You may or may not have been aware that the bulk of healthcare costs were already being borne by the government (Medicare, Medicaid, VA, IHS, taxfree private health benefits, etc), prior to the current reform. I agree that healthcare costs are a long-run fiscal problem. I am not confident of the current reform bringing down costs, but I am confident that U.S. healthcare costs are out of line and could be reduced by about half while improving outcomes, given appropriate reforms.
We currently have about 15M unemployed. “Directed” employment (workfare) of those individuals at menial jobs which do not displace existing labor or require significant additional stimulus funding (not that such is unneeded) would cost on the order of $300B for a year. I would probably do only about 1/3rd of this to avoid messing up labor supply. So, $100B, to drop the unemployment rate to under 7%. I am confident that the work done could generate benefits in excess of $100B. I realize this is not the best stimulus from a general economic standpint but think the social benefit worth the slight expense.

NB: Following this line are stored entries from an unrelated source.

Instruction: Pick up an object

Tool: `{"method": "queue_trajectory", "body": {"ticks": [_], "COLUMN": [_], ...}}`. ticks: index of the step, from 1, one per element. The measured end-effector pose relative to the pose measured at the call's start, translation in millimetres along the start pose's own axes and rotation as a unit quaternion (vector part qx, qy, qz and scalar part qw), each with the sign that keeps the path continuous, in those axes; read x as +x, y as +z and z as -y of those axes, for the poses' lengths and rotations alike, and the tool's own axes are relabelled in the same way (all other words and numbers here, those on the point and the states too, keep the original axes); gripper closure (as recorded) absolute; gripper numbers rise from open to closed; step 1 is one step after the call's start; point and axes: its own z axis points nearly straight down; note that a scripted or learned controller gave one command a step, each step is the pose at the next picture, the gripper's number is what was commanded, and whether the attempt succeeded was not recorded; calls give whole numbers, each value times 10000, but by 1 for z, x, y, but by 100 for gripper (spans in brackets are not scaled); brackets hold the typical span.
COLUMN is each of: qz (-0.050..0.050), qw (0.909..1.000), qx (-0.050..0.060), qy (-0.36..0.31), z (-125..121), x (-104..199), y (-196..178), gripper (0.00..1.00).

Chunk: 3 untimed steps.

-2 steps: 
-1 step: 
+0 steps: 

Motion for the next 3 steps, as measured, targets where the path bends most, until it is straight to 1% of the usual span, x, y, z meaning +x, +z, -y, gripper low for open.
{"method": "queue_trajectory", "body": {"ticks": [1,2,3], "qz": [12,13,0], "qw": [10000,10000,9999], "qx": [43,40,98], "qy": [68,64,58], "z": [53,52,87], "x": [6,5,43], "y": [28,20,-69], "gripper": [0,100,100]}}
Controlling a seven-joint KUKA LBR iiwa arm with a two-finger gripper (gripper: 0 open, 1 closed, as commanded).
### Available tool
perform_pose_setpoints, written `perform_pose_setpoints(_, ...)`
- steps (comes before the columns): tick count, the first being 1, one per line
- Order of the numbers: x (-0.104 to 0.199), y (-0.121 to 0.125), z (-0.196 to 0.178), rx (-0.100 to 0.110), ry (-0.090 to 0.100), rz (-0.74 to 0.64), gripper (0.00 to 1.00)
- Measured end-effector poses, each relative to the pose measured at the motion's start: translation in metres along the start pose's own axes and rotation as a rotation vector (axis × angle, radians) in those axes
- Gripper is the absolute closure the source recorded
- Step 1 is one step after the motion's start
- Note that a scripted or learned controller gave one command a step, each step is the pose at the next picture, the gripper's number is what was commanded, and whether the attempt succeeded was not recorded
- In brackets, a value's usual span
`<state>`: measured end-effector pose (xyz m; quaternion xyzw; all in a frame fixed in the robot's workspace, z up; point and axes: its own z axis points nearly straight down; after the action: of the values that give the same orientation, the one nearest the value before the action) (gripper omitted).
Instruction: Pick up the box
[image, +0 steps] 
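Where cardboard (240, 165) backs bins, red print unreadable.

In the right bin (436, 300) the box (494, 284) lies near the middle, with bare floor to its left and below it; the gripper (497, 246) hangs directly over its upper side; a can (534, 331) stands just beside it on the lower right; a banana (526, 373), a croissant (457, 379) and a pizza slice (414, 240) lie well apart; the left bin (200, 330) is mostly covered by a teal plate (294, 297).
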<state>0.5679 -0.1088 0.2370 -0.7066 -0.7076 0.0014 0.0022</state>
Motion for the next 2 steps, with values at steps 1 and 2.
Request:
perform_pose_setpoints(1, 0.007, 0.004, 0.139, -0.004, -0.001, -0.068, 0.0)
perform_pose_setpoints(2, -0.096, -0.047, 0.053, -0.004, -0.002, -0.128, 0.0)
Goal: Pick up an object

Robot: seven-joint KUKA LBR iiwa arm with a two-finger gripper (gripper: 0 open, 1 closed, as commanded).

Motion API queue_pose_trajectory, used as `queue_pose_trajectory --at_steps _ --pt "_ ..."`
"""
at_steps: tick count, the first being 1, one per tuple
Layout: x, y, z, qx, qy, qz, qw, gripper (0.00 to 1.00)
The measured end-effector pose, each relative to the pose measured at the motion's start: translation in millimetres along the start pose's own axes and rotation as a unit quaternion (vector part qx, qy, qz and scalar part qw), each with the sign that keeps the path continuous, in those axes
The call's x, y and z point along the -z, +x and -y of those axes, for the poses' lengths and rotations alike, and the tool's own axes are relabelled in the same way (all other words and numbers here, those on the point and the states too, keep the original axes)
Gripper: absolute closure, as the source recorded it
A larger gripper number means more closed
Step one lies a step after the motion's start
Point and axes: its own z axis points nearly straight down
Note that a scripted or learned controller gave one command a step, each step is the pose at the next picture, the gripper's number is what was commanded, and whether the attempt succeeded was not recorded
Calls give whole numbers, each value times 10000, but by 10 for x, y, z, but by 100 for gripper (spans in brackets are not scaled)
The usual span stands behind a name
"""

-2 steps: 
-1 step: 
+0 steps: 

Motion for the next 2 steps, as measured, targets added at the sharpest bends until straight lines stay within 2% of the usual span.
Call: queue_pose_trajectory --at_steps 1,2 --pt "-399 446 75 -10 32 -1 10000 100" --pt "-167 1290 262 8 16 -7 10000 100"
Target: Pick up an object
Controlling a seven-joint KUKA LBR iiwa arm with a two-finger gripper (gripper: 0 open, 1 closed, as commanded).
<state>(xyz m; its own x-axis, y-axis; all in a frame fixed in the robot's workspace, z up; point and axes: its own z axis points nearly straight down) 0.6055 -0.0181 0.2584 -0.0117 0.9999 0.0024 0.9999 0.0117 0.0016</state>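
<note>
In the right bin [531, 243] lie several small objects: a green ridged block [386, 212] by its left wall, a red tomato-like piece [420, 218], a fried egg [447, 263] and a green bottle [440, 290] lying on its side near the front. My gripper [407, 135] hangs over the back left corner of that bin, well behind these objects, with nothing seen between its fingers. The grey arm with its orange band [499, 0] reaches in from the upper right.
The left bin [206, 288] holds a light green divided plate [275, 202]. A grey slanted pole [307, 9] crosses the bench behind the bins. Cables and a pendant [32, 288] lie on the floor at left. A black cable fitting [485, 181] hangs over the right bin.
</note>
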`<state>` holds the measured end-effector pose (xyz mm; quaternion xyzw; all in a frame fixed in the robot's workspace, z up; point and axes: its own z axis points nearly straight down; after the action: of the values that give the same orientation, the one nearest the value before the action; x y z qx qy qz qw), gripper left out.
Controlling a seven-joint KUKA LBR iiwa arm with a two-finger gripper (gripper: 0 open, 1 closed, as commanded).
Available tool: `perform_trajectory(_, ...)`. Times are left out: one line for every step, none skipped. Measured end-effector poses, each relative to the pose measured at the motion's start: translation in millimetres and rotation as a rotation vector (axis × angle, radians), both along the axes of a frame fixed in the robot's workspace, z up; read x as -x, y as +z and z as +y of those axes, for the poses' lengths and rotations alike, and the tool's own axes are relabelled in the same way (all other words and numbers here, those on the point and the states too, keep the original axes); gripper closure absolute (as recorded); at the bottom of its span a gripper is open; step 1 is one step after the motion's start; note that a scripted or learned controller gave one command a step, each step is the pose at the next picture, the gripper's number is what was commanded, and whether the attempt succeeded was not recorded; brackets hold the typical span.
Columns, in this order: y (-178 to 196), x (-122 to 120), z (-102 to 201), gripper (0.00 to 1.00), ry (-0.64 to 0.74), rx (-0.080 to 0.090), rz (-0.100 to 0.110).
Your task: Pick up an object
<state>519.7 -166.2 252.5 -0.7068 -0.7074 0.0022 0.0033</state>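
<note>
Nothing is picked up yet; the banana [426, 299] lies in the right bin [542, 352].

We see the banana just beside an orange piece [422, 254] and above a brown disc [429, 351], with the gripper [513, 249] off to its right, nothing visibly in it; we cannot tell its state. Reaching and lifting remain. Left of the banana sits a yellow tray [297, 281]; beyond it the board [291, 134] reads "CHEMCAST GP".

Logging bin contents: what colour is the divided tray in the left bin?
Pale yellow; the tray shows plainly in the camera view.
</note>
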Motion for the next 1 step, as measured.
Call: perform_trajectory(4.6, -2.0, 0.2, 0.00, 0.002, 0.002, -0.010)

Having the Highest incarceration rate in the world is largely a matter of sentencing/other policies which are out of line with most of the rest of the […]
You are confusing libertarians with conservatives. We both tout constitutionality and limiting government, so people often confuse one for the other. Libertarians are the ones who object to displaying proof of insurance when insurance is not applicable to the situation. We also don’t support the arizona immigration laws. Libertarians actually support limiting government Conservatives only support limiting government to conservative principles.